Non è la prima volta che accade e non penso sarà l’ultima. Nonostante i numerosi passi avanti, grazie anche a progetti di sensibilizzazione sulla bellezza della diversità, ritengo che il problema sia un altro.
“Brutto”, “grasso”, “negro”, “basso”, “zingaro”, sono termini infelici, pronunciati (o scritti) con disprezzo, rafforzati da una sottile cattiveria intenzionale e una totale mancanza di sensibilità. Non fermiamoci solo alla parola in sé, ma stiamo attenti a certe espressioni. Quando sentiamo dire: “tu non puoi capire perché non hai figli”, “tanto tu che problemi hai?”, pensiamo a quali conseguenze può avere una considerazione simile? Conosciamo il percorso di vita della persona a cui ci rivolgiamo?

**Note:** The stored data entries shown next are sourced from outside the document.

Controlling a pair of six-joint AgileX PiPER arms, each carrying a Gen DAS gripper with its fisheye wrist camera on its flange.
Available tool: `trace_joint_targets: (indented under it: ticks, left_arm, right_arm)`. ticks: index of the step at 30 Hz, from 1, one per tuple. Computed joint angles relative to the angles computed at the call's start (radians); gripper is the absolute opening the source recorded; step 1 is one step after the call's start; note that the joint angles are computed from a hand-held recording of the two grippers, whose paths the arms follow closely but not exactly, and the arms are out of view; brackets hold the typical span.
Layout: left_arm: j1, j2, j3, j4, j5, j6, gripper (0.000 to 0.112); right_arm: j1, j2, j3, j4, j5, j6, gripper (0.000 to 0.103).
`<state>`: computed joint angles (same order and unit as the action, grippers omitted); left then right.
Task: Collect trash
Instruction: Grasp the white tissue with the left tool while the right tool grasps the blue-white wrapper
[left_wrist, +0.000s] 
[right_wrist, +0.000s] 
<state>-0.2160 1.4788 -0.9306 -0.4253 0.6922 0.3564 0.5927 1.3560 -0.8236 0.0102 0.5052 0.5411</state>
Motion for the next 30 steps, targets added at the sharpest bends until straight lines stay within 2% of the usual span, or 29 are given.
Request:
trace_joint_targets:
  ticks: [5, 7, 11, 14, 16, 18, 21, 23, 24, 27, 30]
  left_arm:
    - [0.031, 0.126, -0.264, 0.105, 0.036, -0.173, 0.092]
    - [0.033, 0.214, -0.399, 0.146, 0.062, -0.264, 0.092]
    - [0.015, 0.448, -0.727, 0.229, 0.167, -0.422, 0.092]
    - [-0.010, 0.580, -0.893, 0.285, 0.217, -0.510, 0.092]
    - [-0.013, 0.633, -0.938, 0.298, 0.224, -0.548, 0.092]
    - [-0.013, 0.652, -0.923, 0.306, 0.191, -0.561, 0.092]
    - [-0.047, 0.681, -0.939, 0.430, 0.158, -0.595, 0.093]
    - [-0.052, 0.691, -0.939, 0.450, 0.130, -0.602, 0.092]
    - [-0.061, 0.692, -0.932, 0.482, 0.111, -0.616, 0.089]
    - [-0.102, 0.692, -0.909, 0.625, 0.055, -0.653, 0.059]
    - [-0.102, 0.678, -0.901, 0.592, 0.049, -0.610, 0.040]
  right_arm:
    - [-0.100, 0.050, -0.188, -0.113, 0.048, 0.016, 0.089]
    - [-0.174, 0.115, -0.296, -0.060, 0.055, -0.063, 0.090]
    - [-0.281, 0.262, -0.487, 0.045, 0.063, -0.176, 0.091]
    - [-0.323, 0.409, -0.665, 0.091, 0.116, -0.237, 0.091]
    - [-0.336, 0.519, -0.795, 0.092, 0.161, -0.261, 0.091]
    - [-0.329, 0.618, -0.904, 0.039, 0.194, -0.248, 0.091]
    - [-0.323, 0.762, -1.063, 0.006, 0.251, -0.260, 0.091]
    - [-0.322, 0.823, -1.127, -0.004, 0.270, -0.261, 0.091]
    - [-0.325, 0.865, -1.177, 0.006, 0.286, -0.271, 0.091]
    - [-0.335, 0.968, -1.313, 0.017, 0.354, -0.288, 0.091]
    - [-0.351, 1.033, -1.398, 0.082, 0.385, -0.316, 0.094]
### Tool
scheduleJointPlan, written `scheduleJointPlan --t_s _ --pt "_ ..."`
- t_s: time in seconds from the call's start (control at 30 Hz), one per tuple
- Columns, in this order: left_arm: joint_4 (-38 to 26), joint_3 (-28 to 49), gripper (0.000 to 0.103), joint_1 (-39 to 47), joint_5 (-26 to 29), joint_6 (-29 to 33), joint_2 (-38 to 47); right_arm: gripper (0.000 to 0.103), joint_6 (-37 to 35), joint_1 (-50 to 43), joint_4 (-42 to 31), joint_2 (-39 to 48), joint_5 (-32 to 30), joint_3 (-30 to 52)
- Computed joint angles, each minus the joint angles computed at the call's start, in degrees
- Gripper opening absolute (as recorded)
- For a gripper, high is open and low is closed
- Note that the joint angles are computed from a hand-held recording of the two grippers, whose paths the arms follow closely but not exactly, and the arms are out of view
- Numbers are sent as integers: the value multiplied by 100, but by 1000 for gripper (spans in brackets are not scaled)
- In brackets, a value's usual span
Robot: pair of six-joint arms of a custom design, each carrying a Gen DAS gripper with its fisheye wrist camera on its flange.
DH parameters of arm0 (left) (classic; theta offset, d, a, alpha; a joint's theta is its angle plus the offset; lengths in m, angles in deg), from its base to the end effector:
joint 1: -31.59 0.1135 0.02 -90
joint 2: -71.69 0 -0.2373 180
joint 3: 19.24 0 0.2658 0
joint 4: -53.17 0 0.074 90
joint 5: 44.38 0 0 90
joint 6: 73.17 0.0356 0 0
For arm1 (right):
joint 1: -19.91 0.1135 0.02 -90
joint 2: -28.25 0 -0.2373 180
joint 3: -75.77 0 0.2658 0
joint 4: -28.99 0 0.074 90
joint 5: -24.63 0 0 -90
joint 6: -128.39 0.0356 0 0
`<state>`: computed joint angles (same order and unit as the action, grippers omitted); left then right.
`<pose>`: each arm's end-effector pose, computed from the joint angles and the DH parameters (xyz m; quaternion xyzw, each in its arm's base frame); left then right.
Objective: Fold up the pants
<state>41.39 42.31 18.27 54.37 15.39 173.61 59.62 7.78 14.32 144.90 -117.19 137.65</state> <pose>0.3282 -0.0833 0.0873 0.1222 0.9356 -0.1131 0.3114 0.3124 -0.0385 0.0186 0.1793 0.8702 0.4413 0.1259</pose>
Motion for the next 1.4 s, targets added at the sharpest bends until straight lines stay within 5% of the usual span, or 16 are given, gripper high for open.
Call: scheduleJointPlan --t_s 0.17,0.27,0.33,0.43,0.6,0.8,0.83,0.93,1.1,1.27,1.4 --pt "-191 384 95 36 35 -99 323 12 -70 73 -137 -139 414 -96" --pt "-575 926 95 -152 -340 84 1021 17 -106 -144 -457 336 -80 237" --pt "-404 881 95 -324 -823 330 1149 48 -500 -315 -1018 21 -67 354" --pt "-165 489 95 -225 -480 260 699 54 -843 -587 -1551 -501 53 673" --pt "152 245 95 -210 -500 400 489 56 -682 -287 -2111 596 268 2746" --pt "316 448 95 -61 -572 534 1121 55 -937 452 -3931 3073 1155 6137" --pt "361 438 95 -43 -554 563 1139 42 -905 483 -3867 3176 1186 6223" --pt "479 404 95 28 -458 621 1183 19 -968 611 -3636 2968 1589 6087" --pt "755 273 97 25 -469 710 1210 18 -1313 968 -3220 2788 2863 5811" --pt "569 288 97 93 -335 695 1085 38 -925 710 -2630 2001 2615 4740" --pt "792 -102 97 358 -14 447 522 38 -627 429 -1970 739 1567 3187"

Sono solo piccoli esempi, ma contengono una grande verità: oggi parliamo troppo senza pensare. Senza capire che la nostra noncuranza comunicativa può sgretolare delicati equilibri faticosamente raggiunti.
Scegliere le parole giuste (con il cuore)
Le parole senza cuore nulla hanno in comune con le cosiddette “parole giuste”. Ma quali sono, alla fine, le parole giuste? A mio umilissimo parere, sono quelle che rispettano la dignità, il contesto di riferimento, quelle messe in fila con criterio e non per dare aria ai denti. Sono le parole pronunciate con sentimento, attenzione per la sensibilità dell’altro, per la sua diversità culturale e caratteriale.
Chi usa le parole giuste non ha bisogno di urlare: sa sempre cosa dire e come dirlo, sa farsi ascoltare, non ha pregiudizi e non offende. Le parole giuste, spesso, sono anche quelle che non diciamo, perché ci rendiamo conto che sarebbero superflue o fuori luogo. Le parole giuste sono quelle in cui un cuore c’è, eccome. Sarà per questo che il loro viaggio è breve? Credo proprio di sì.